I read an article over the weekend that provoked some questions about what we should value in food. The article’s three-way conversation (between two chefs and one well known author and television personality) came down in the end to a debate over ingredients or technique as paramount. 

Unsurprisingly given the cutting edge techniques employed by one of the chefs, he argued strongly that the tendency to exalt the ingredients over the chef is leading to mediocrity. It is a mistake to focus on just ingredients, he suggested. He asserted that if one is paying a certain amount of money to eat in a certain caliber of restaurant one should assume the ingredients are going to be high quality but what makes a meal rise above mediocrity is what the chef does. That the cooking is what counts. 

I so see the point. It’s bound to come up in every creative outlet in some form. In writing: if you have a good subject matter for a stellar story, how much is attributable to the word gifts of the author? If a photograph depicts something beautiful, how much value is placed on the eye of the person behind the lense? Etc. etc.  In essence he seemed to be arguing that quality cooking is about what the creative artist (here the chef) does with the raw materials he or she is given. 

Which is true. Except it obliterates some sad realities about our current food system. Leave aside for a moment that whether or not we “should” be able to assume a certain quality of taste in ingredients in a certain class of restaurant, I don’t think we always can do that. And leave aside for a minute that the kind of food this particular chef cooks is to the food most of us eat as haute courture is to jeans and a t-shirt. 

I’m not entirely sure where I come down in this particular argument. Being someone who both enjoys supporting local farms and purveyors and someone who is frustrated and infuriated by the trendy lemming-like rush to “farm-to-table” concepts, I get the frustration. Simply sourcing hard to find heirloom ingredients for a restaurant does not a five-star dining experience make. But at the same time, democratizing the awareness that foods grown, cultivated and bred in certain ways improves both the quality of those foods and their impact on the world seems like a positive step.

Friday, January 13, 2012

This Little Pig

At lunch today at a local restaurant I had a visceral reminder of how much food culture has shifted since I grew up the child of 60's-era hippies (as previously referenced and illustrated here, I mean really look at that hair! the lapels!), primarily in the figure of the enormous half pig carried through the dining room and plunked on the counter of the open kitchen. I was psyched, but suffice to say my semi-back to the land parental units gave us a childhood that wasn't entirely mainstream. Wonderful, yes. Mainstream? Not so much.
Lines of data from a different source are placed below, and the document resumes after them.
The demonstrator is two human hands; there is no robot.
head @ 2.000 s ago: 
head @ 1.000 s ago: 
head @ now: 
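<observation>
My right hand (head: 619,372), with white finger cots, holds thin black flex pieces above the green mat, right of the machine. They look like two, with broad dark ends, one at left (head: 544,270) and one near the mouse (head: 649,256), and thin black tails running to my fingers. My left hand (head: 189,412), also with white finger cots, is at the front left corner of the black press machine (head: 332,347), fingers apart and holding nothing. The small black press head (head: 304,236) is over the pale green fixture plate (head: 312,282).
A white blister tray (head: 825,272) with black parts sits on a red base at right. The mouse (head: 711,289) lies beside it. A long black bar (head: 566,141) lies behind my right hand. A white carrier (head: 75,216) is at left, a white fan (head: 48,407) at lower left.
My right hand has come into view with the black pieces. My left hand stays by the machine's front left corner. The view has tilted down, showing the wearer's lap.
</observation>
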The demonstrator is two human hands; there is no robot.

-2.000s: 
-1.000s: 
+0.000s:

The fact that we ate eggs from our own chickens and raised pigs and a cow to eat isn't really your usual 1980s childhood tale. Granted, in rural Vermont where I grew up it was. Southern Vermont is steeped in rural familiarity with small farming enterprises; rural areas held on to those memories of where our food came from long after it became a styrofoam wrapped commodity in most places.

But for mainstream U.S. society food became something that seemed to sprout out of thin air in the refrigerated case at the supermarket. That divide was very clear to me in the decade since I left Vermont for urban areas. Apparently it was unusual that we had a cow, incidentally named Roast Beef (RB for short-a tag my father and I each steadfastly blame on the other). Unusual also were the chickens. And the pigs. The flock of very mean geese. The rabbits. The pheasants. The occasional goat. Horses, bantam hens (smaller than the regular ones), araucana chickens (they lay smaller, pastel eggs), homing pigeons. And a partridge in a pear tree. Just kidding, but only about the partridge. The rest were real.

It's not exactly a scene from Family Ties or the Cosby Family. And yet today I watched diners calmly eat their lunch in a vaguely upscale trendy restaurant inches away from a chef butchering half of a very large pig. The first thing that came off was the head. Out came the iPhones, but aside from that she could have been slicing lemons for the bar. Okay, they were a little more interested than if she was just cutting citrus, but you see my point. It's pretty hard to ignore that your brussel sprouts sauteed in bacon (which were fantastic btw) aren't connected to the 400 pound pig being carved up before you.

Or is it? Part of me wants to say, bravo. We've normalized the food chain again. But the cynic in me has to ask, have we really? Or are we just fetishizing our food and turning it into dinner theater? To be fair the restaurant didn't seem to be deliberately putting on a show. It was well after the lunch rush and the concept of the place is that all its kitchens are wide open. There really isn't anywhere else to do basic prep, even if it does involve carving up a pig. I just hope those diners watching also take the time to gain transparency into the food they buy, eat and cook at home.